## Brief
What you produce should be every line from the data that includes "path".

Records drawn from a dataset
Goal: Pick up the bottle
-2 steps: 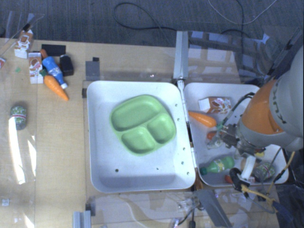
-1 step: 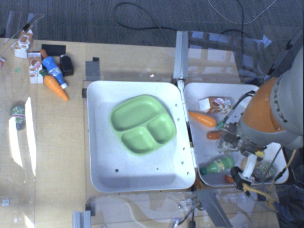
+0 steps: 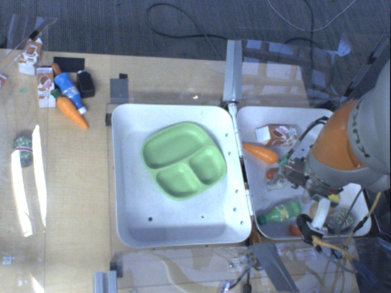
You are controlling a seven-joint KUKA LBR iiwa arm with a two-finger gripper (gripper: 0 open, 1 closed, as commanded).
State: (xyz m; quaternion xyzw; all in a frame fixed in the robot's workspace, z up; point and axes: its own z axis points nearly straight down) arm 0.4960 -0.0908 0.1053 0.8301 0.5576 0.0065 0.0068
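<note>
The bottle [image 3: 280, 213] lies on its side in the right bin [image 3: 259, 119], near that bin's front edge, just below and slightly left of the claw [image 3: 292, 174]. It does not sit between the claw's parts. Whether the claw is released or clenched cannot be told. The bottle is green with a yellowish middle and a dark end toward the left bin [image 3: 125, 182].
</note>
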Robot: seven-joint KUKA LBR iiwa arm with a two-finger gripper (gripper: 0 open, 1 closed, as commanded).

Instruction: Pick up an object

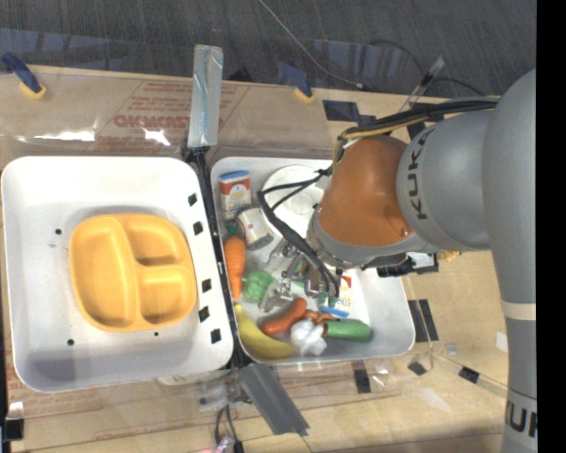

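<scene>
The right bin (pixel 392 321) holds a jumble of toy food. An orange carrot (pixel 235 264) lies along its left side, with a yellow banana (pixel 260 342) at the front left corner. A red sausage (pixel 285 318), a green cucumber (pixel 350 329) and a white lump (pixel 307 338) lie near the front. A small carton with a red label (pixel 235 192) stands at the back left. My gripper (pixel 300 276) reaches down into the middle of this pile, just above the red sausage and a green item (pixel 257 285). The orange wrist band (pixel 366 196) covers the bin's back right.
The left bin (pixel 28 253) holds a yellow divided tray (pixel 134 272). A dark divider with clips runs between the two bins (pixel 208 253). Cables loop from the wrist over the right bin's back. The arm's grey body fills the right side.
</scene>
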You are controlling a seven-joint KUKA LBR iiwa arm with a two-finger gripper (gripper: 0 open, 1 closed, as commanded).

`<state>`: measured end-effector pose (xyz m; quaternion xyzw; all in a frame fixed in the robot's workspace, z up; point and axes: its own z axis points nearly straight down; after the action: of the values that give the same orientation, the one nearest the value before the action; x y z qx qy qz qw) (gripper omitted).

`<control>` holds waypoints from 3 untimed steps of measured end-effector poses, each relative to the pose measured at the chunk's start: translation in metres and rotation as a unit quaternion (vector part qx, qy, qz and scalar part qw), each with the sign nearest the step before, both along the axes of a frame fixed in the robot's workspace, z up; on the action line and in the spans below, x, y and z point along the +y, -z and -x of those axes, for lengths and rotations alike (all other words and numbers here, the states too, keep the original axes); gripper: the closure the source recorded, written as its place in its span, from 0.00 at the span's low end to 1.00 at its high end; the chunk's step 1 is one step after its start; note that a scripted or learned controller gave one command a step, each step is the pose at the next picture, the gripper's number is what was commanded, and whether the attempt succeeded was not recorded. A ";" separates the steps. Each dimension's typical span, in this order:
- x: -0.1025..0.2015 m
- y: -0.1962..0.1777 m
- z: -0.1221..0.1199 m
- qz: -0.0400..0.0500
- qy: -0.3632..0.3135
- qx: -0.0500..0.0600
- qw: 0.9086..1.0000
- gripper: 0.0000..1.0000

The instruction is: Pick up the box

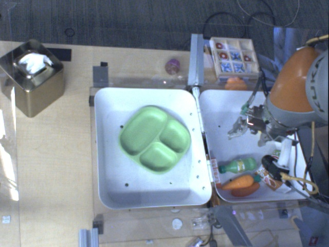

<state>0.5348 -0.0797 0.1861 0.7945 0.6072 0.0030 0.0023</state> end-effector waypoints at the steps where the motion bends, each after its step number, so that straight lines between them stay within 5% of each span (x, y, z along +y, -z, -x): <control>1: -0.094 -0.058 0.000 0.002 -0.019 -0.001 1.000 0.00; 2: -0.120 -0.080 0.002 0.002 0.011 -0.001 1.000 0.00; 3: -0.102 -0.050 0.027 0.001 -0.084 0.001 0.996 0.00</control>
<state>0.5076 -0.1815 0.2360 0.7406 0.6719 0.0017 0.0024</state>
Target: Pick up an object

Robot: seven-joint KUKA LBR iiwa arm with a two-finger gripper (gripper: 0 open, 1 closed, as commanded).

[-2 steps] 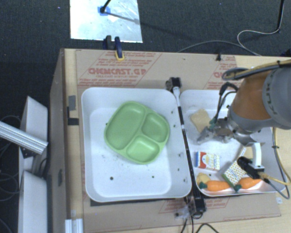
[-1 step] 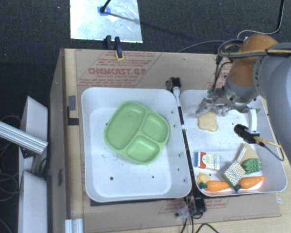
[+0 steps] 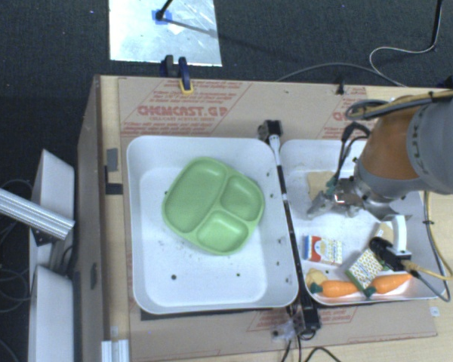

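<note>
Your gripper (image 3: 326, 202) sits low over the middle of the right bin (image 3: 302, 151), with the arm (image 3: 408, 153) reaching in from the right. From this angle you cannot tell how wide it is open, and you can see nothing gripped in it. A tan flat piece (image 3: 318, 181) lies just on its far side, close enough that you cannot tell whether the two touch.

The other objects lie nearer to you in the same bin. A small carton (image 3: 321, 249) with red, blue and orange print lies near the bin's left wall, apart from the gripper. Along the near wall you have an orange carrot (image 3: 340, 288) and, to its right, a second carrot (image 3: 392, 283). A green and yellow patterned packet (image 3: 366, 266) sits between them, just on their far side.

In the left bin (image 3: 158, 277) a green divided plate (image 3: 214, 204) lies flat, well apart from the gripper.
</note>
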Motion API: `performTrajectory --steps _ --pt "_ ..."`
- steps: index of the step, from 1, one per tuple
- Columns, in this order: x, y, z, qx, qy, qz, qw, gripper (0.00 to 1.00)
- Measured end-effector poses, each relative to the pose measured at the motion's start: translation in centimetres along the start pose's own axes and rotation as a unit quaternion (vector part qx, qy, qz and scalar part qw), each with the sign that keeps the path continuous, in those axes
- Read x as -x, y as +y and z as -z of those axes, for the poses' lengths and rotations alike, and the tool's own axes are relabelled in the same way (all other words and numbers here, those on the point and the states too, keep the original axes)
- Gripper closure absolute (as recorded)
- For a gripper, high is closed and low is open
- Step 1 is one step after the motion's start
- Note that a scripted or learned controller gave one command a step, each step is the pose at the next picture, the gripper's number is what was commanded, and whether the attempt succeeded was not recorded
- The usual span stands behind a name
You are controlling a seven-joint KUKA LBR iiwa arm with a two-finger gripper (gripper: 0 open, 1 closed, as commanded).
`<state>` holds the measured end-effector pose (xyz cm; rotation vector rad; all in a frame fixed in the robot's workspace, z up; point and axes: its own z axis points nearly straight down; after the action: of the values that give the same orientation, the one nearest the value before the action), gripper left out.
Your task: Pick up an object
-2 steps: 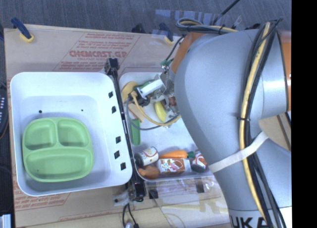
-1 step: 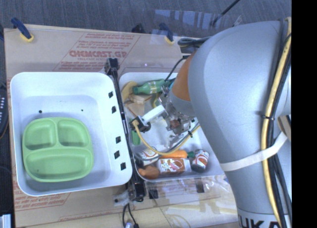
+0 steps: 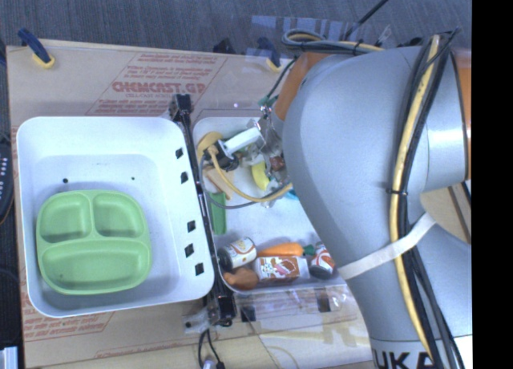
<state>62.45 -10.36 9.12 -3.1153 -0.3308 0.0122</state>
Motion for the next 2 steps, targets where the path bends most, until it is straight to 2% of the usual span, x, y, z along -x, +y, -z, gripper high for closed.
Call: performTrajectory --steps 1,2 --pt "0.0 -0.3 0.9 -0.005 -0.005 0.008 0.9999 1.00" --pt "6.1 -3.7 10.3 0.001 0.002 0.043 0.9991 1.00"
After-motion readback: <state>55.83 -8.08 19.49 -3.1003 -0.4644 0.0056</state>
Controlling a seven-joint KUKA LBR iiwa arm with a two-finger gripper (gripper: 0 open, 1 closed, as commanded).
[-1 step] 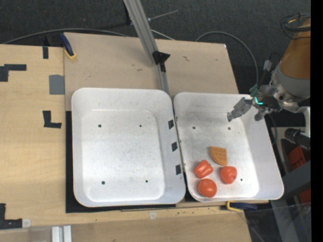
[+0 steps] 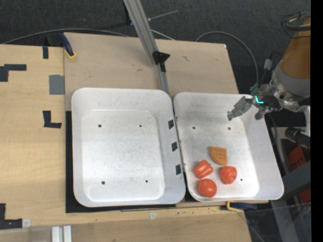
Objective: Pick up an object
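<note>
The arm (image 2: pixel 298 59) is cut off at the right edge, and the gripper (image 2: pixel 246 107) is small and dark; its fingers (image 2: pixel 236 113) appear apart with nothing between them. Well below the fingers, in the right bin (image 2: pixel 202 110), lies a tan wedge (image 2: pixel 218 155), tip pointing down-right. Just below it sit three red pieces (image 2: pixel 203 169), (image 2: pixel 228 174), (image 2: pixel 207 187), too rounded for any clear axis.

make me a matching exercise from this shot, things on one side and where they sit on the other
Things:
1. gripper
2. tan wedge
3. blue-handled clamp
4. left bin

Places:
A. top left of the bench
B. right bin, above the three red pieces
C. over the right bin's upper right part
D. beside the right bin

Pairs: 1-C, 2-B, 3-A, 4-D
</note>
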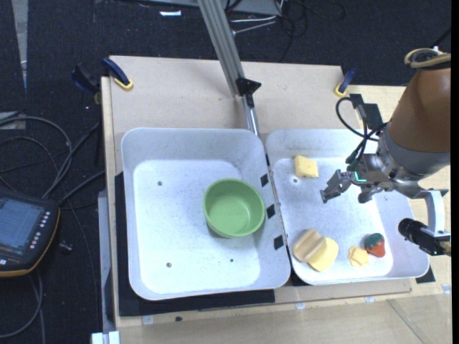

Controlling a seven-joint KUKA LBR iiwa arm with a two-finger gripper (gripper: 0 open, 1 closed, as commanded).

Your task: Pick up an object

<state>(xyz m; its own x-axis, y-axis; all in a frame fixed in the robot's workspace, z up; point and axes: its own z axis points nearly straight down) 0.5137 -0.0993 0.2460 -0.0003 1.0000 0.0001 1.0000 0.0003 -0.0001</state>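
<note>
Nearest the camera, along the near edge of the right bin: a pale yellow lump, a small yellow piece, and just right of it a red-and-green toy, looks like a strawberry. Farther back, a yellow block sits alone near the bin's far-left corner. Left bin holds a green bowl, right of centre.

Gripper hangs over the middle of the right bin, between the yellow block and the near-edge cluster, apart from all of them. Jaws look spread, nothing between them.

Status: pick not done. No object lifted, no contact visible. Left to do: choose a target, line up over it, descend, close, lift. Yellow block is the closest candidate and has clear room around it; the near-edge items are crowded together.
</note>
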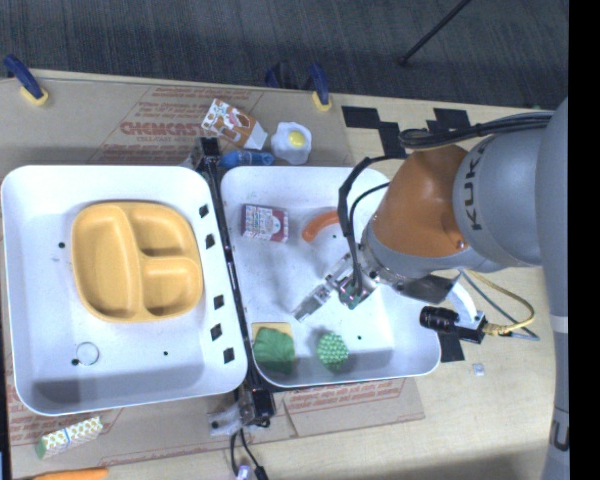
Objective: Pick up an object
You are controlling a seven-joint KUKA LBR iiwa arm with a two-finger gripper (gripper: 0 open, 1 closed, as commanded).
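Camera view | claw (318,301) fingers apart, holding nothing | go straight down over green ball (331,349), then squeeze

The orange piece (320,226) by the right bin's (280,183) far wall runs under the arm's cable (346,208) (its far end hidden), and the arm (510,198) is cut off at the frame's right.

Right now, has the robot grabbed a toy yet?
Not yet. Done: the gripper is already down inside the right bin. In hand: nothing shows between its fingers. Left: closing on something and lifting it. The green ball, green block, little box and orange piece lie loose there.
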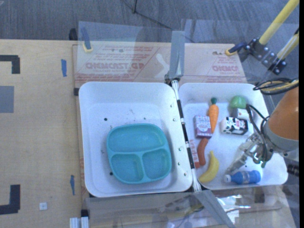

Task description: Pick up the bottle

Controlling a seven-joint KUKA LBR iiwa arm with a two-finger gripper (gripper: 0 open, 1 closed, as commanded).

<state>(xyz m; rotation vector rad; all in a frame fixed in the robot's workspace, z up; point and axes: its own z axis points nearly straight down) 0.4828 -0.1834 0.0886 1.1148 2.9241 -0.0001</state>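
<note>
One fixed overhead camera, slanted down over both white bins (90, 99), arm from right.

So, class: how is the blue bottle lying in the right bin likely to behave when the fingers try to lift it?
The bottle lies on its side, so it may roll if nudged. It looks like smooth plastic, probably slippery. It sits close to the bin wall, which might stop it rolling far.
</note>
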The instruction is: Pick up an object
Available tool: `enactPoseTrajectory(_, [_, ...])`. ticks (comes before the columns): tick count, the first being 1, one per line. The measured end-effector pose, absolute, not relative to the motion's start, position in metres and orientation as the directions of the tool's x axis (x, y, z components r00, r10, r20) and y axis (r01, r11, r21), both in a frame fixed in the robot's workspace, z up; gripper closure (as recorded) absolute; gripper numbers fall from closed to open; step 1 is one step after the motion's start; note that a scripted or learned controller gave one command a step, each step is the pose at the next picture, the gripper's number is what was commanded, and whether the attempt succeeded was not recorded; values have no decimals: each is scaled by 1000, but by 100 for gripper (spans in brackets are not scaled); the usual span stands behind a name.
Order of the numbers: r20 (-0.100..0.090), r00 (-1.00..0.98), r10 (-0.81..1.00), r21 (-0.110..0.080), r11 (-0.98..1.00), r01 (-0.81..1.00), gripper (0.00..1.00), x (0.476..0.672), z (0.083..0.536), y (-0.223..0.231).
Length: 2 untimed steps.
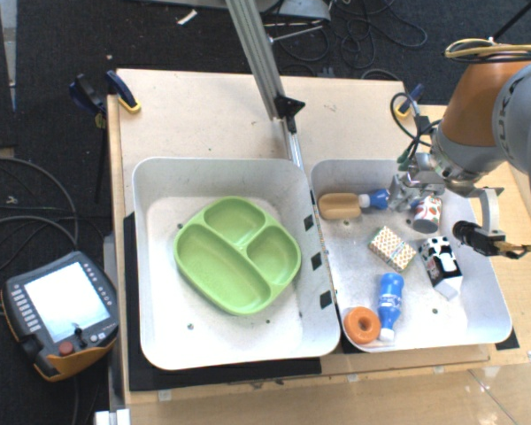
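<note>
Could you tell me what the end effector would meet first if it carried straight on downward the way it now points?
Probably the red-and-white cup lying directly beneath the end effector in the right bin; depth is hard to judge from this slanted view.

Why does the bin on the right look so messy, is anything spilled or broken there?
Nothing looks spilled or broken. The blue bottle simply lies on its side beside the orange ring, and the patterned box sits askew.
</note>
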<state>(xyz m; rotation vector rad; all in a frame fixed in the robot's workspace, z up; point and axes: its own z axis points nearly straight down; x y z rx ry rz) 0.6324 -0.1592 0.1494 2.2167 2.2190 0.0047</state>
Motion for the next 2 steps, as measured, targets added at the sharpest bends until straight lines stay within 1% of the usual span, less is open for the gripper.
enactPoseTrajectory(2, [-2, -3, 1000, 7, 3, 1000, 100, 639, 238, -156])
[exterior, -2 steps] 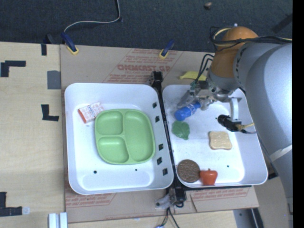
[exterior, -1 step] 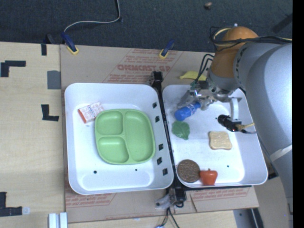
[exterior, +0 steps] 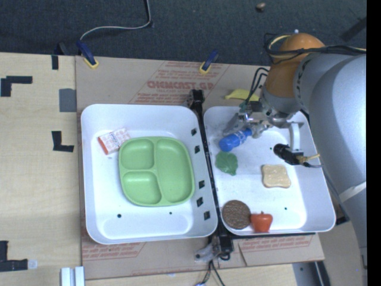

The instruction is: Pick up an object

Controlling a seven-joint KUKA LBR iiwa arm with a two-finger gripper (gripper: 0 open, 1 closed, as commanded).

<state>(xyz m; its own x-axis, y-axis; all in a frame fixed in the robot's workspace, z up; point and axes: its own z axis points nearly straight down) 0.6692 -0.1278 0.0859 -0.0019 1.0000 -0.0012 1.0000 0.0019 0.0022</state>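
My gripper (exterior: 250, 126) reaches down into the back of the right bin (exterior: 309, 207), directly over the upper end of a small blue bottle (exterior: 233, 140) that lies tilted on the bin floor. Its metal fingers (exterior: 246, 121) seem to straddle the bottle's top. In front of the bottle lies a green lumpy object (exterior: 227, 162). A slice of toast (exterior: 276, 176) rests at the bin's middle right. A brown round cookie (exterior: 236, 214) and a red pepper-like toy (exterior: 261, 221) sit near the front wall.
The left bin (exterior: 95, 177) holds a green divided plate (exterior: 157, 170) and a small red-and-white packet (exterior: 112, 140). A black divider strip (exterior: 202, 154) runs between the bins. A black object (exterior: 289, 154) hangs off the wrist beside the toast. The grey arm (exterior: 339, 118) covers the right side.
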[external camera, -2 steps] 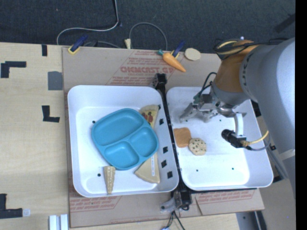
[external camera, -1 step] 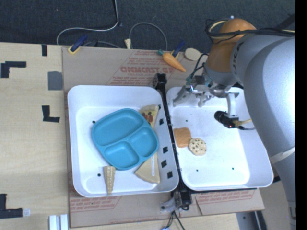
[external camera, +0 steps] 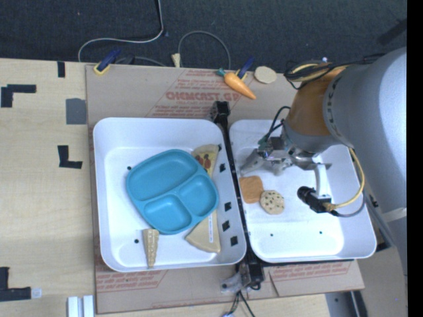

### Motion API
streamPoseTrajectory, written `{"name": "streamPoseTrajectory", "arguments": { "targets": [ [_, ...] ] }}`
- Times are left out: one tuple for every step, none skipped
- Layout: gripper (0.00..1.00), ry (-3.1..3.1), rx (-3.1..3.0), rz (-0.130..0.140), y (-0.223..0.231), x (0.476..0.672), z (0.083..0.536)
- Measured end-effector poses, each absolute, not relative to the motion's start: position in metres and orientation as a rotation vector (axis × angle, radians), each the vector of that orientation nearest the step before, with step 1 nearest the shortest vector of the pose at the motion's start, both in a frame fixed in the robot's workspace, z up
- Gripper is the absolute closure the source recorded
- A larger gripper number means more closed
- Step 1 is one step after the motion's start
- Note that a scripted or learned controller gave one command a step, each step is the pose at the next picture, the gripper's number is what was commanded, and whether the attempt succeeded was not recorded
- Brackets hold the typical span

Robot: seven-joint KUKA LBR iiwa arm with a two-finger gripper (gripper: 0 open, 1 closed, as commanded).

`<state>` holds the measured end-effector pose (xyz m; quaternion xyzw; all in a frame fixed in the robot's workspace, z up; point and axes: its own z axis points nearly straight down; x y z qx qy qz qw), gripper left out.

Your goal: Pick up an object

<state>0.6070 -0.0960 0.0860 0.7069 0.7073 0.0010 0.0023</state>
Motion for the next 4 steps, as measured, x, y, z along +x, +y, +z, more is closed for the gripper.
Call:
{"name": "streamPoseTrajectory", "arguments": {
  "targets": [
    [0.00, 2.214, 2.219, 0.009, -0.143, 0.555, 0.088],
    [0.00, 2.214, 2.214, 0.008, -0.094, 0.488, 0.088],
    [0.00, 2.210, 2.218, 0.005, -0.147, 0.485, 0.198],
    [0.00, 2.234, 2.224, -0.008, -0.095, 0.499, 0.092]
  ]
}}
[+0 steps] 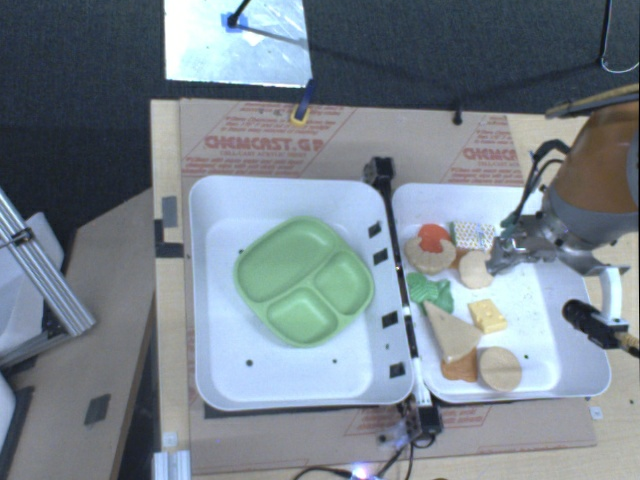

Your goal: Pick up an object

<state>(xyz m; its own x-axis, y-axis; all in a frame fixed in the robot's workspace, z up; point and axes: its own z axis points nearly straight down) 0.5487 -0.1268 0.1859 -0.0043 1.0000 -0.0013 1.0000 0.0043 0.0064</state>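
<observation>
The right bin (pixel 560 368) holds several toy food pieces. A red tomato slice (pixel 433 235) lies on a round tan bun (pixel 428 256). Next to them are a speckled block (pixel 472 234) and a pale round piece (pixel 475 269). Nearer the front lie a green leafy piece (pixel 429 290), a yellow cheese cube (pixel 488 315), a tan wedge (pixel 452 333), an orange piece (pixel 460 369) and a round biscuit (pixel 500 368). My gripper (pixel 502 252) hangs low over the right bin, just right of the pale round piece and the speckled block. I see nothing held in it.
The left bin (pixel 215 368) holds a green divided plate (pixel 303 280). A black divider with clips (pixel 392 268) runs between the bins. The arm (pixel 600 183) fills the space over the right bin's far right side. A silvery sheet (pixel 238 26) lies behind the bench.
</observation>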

## Answer
- Measured end-effector poses, each relative to the pose measured at the motion's start: translation in centimetres along the start pose's own axes and rotation as a unit quaternion (vector part qx, qy, qz and scalar part qw), each with the sign that keeps the path continuous, in those axes
Motion for the next 2 steps, targets where the path bends most, until it is straight to 2% of the usual span, x, y, z along -x, +y, -z, gripper high for closed.

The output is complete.